----- LISTED RECORDS -----
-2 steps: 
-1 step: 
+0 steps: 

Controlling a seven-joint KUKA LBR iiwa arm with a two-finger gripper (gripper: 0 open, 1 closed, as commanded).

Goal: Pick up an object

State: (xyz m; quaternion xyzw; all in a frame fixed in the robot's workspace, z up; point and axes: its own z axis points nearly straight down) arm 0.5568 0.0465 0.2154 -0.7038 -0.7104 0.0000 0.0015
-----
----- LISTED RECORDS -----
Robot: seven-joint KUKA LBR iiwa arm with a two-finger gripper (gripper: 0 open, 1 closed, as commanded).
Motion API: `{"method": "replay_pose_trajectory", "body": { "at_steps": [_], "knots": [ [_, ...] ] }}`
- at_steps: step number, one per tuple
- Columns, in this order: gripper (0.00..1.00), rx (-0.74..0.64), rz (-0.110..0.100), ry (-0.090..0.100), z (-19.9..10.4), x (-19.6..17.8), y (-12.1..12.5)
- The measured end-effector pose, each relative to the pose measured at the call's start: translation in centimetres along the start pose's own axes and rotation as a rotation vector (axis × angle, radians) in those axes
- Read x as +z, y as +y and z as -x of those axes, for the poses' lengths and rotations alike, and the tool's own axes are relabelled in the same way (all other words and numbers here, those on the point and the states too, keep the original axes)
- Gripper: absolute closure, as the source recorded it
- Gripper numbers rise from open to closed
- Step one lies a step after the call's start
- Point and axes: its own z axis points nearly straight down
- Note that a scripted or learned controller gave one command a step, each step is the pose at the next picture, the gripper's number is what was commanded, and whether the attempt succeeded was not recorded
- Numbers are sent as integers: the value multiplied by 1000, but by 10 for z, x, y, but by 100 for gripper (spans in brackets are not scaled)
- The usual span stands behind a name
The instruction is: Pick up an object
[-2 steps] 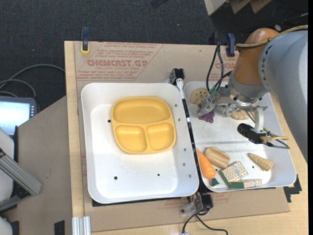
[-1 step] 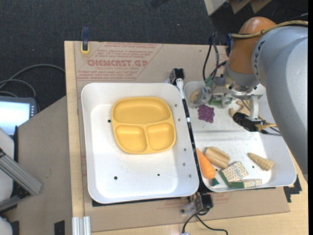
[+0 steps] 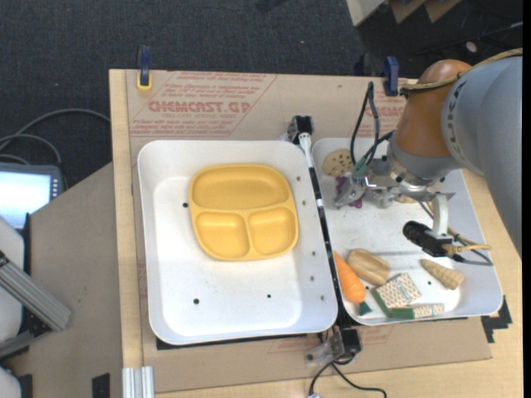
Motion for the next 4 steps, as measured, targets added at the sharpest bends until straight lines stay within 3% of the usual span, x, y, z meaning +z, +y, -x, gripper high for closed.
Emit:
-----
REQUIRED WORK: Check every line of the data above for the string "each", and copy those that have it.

COMPLETED TASK:
- The measured end-effector pose, each relative to the pose measured at the call's start: translation in centimetres along the start pose's own axes and rotation as a rotation vector (axis × angle, radians) in those axes
- Note that a scripted or learned controller gave one command a step, each step is the pose at the next picture, the gripper's number is what was commanded, and whether the attempt succeeded was not recorded

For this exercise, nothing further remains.